What lines below hold the string "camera"? Copy them all.

Supplied information:
* * *

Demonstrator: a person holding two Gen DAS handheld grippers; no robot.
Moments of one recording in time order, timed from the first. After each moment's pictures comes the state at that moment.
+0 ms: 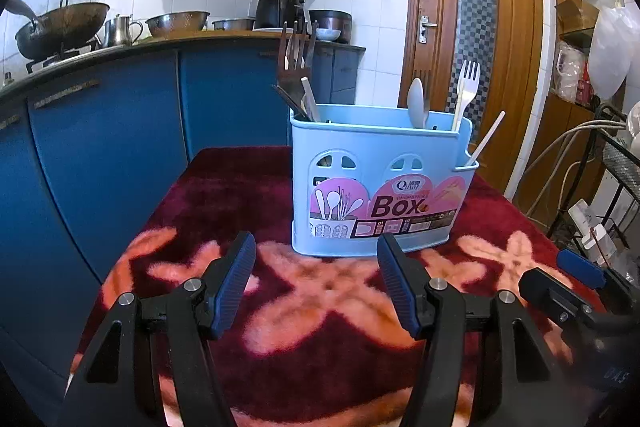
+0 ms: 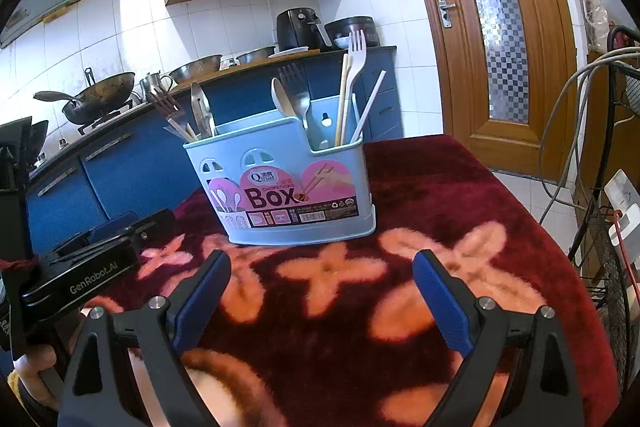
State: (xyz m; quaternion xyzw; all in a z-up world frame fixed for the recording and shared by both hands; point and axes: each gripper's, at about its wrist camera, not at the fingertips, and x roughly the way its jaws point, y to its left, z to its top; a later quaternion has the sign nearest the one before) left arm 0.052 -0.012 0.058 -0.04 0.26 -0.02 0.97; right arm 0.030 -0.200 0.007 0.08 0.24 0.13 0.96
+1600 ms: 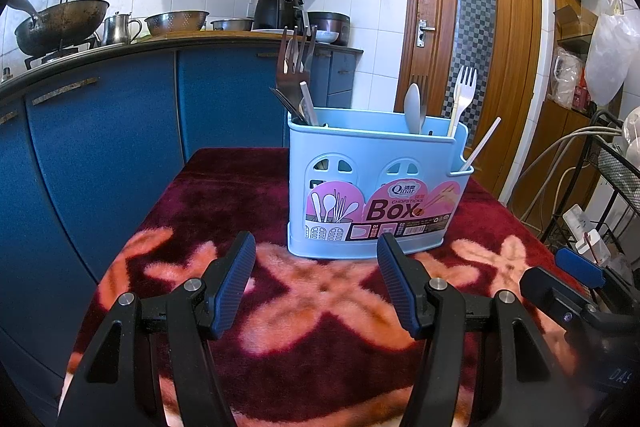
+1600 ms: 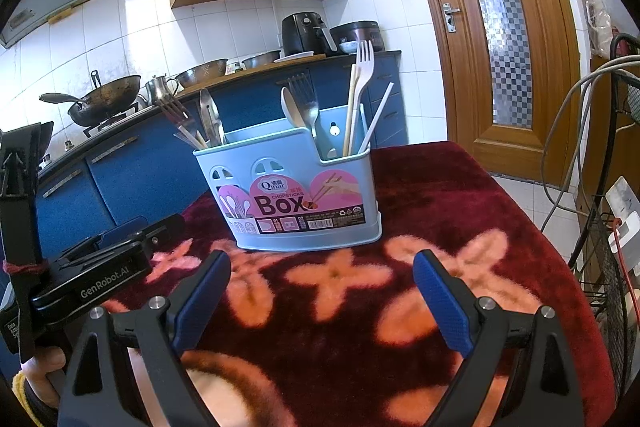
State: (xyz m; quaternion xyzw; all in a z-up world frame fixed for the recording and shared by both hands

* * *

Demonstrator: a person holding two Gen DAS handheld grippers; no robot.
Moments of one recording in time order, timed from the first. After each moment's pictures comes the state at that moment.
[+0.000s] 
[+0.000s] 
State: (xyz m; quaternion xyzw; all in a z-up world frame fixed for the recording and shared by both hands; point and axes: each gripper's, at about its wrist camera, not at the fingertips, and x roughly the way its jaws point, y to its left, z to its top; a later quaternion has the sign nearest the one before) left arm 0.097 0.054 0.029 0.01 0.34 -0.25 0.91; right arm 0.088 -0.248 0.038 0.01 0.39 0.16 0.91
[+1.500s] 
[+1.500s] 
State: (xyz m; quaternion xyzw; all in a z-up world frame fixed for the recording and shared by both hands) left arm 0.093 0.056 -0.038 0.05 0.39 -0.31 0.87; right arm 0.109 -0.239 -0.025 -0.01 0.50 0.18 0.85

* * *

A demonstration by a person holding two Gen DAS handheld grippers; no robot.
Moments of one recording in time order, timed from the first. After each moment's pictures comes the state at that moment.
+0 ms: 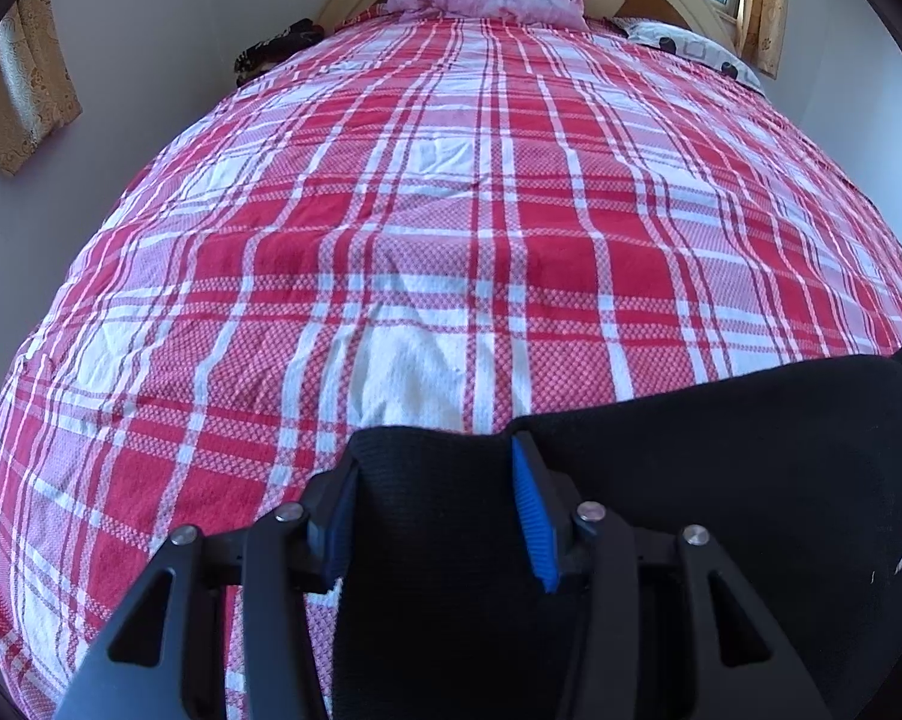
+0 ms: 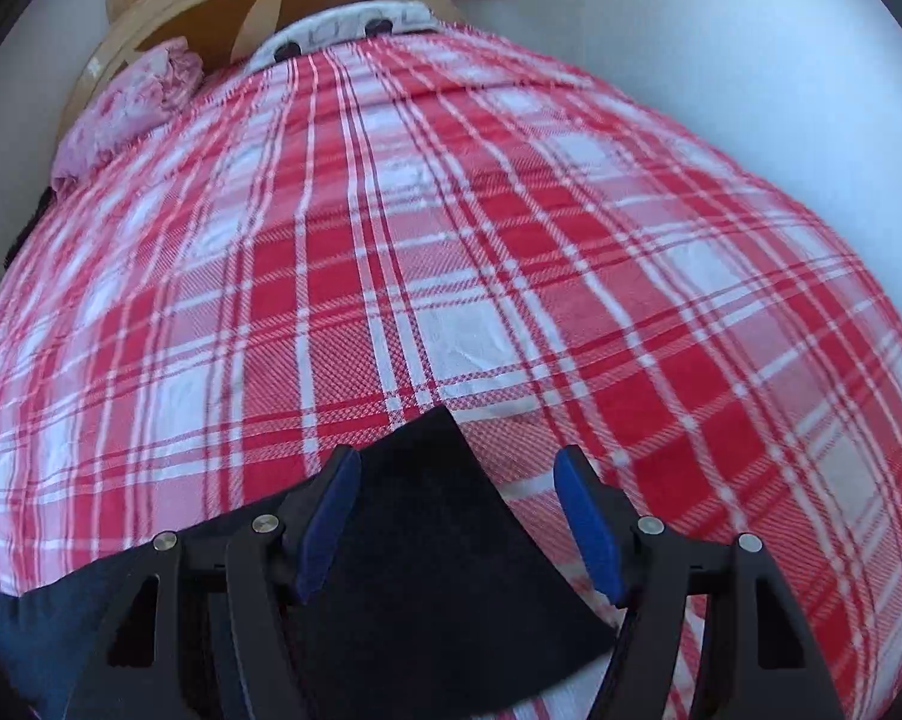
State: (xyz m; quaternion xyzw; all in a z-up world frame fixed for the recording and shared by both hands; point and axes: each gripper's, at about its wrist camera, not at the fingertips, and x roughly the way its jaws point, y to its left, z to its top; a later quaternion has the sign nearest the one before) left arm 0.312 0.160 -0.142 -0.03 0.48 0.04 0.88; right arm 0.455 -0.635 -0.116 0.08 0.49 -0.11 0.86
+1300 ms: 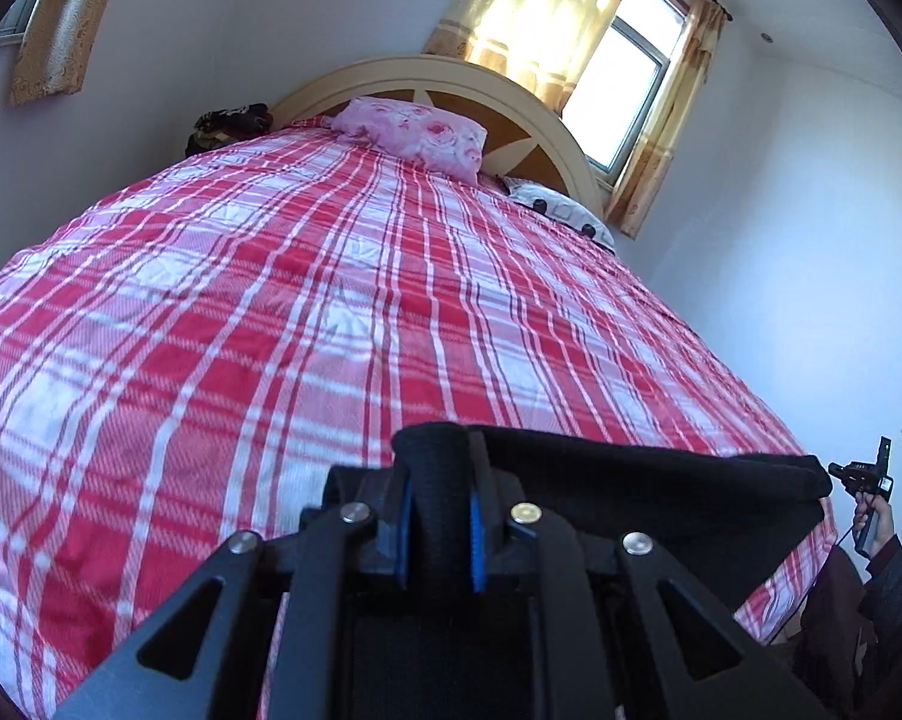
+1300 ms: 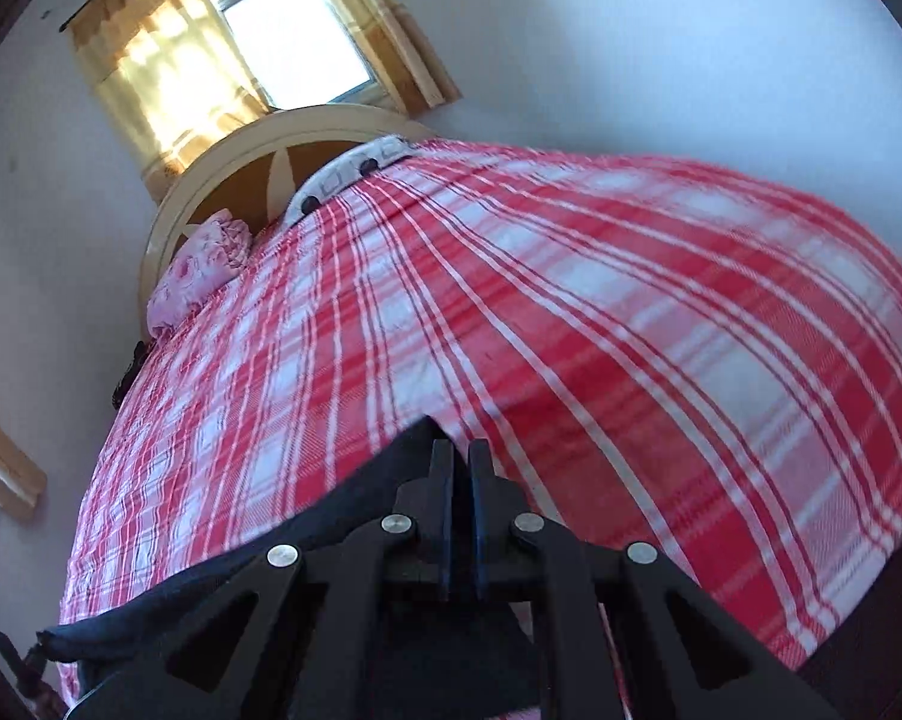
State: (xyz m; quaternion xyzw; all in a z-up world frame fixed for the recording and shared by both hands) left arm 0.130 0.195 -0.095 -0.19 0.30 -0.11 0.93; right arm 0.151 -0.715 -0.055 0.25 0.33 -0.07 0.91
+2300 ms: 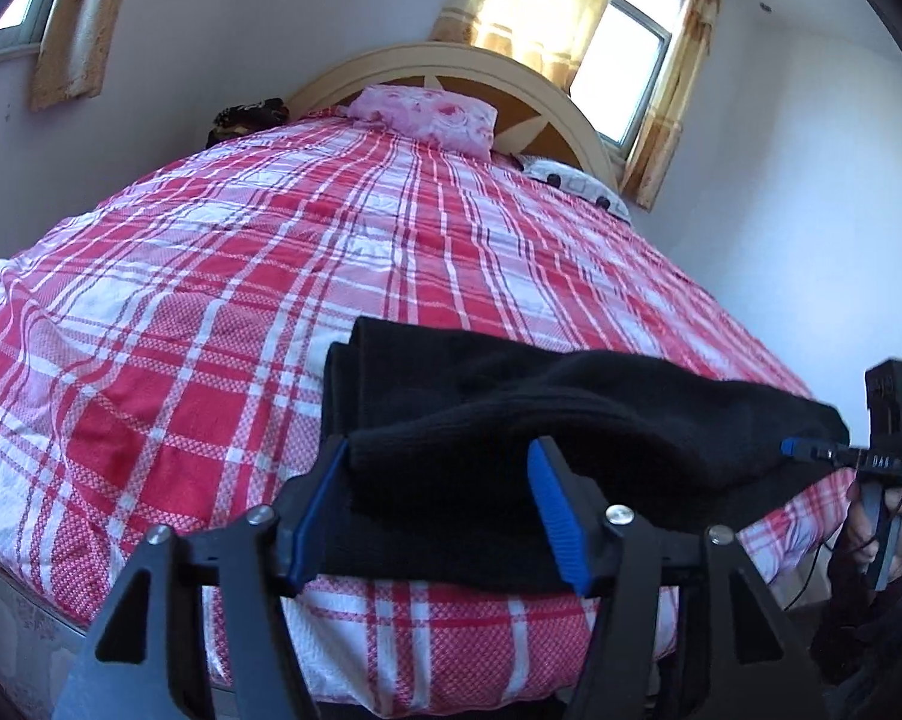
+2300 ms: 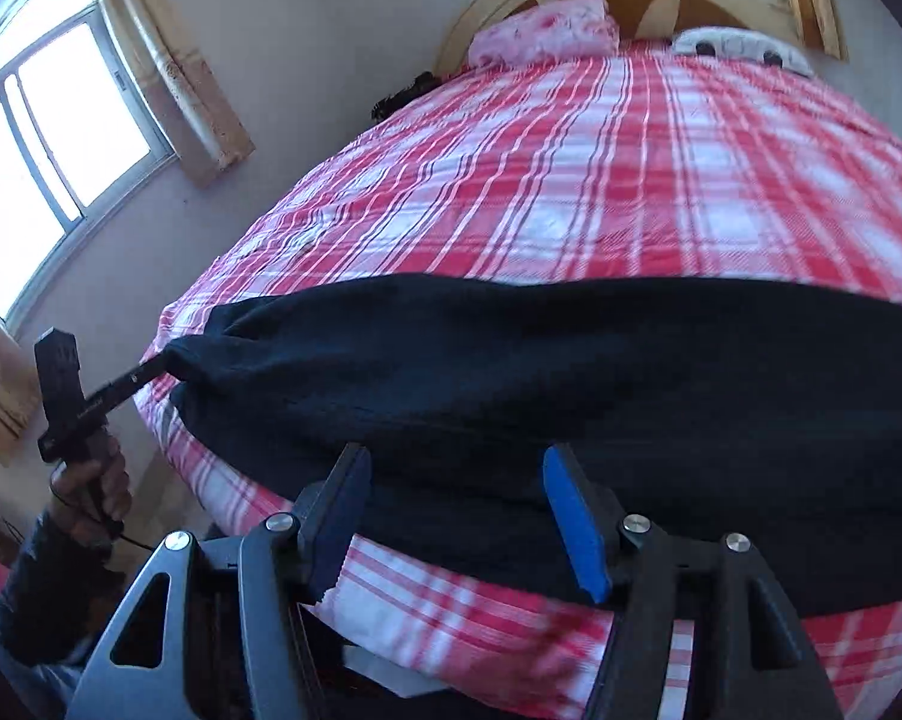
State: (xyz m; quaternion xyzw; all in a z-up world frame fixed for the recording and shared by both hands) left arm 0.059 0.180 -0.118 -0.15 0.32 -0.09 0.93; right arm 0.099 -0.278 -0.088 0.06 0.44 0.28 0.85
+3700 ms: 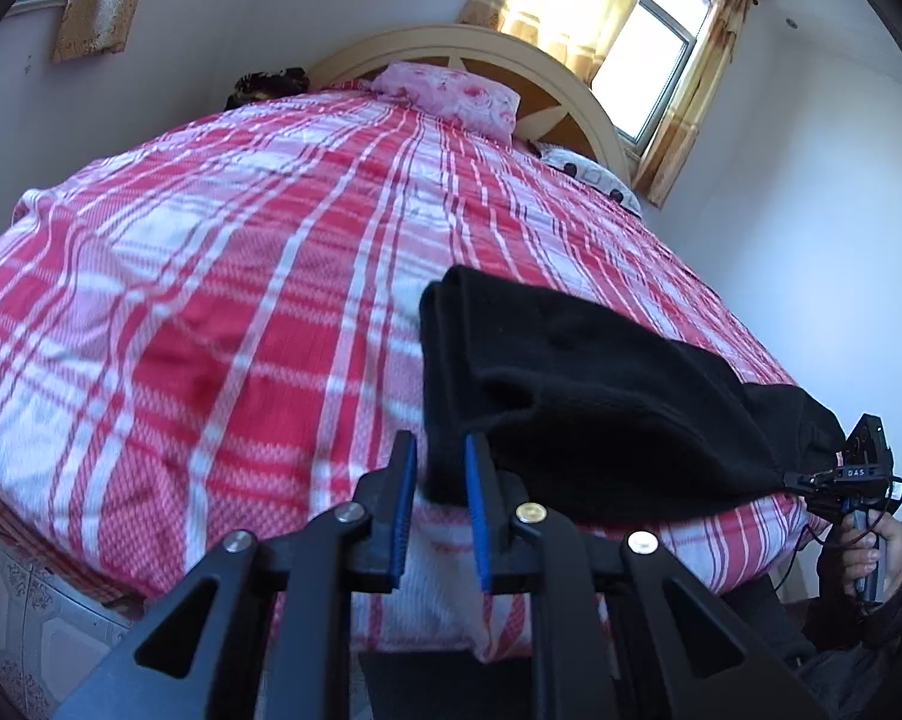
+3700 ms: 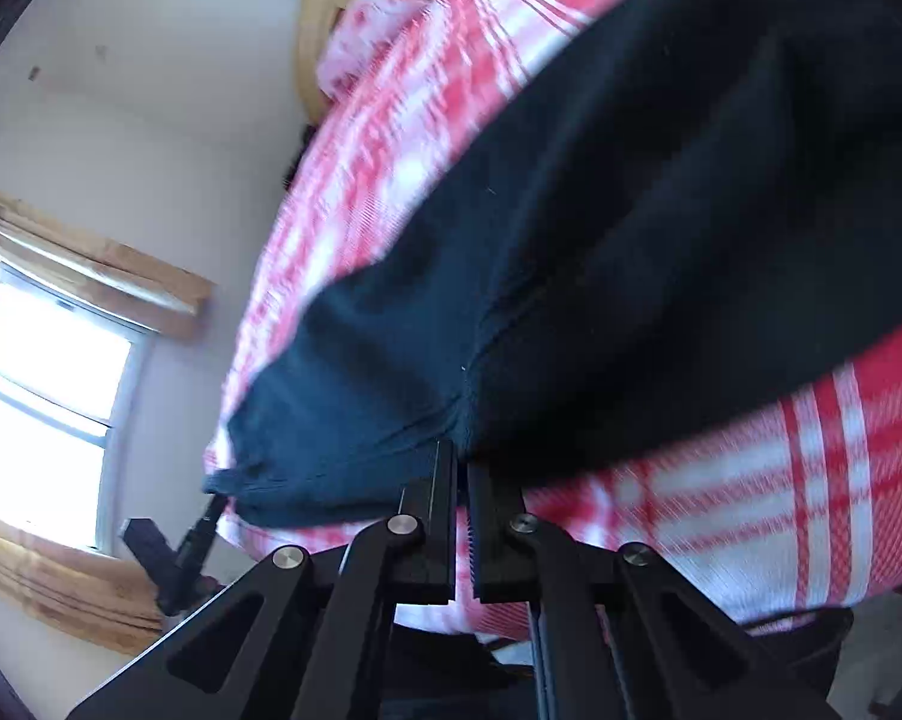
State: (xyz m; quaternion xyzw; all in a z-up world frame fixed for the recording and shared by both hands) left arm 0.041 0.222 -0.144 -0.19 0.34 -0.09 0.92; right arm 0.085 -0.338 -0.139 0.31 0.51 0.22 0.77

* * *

Final answer:
State: (xyz m; quaternion xyzw; all in a z-up world frame fixed for the recording and shared by both hands; point and axes: each gripper's, at about its wrist camera, not at the fingertips, and x roughly the way its jaws point, y to its left, z to its top; a later quaternion has the sign nearest the one before) left arm 0.052 -0.012 0.058 -0.04 0.26 -0.02 0.97; right arm 0.030 -0.200 0.007 0.08 0.24 0.13 0.96
State: (xyz m; quaternion xyzw; all in a z-up world frame fixed for the recording and shared by both hands; point and axes: each gripper's, at about its wrist camera, not at the fingertips, and x roughly the way its jaws point, y to its left, z to its top; a later quaternion has the sign nearest the one before) left arm 0.097 0.054 0.029 0.01 0.34 -0.25 0.91; right arm 0.088 -0.248 0.038 0.01 0.39 0.16 0.91
State: (xyz m; quaternion xyzw; all in a z-up world frame fixed for the recording and shared by both hands; point and axes: each gripper's, at about its wrist camera, not at the fingertips, and x roughly the way its jaws point, y to its left, z to its top; a later quaternion has the sign nearest the one before) left arm 0.312 0.160 -0.142 -0.03 0.48 0.04 0.88; right arm 0.455 -0.635 -0.116 0.08 0.49 -0.11 0.86

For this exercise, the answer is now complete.